[Start of Attachment]

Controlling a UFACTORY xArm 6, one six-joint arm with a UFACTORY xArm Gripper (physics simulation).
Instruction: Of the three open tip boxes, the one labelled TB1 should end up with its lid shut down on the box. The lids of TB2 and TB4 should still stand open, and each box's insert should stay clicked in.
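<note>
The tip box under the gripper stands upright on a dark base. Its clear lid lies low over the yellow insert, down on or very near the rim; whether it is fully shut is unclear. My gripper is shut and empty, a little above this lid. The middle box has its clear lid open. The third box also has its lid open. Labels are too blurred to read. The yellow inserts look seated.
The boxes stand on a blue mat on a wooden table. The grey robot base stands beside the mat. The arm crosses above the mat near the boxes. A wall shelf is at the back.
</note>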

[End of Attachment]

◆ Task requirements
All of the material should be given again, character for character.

◆ Output of the task
Controlling a UFACTORY xArm 6, one six-joint arm with a UFACTORY xArm Gripper (physics simulation).
Instruction: Of the three open tip boxes, the one labelled TB1 should end up with its lid shut down on the box. The lids of TB2 and TB4 should still stand open, and each box's insert should stay clicked in.
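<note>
The tip box under the gripper stands upright on a dark base. Its clear lid lies low over the yellow insert, down on or very near the rim; whether it is fully shut is unclear. My gripper is shut and empty, a little above this lid. The middle box has its clear lid open. The third box also has its lid open. Labels are too blurred to read. The yellow inserts look seated.
The boxes stand on a blue mat on a wooden table. The grey robot base stands beside the mat. The arm crosses above the mat near the boxes. A wall shelf is at the back.
</note>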

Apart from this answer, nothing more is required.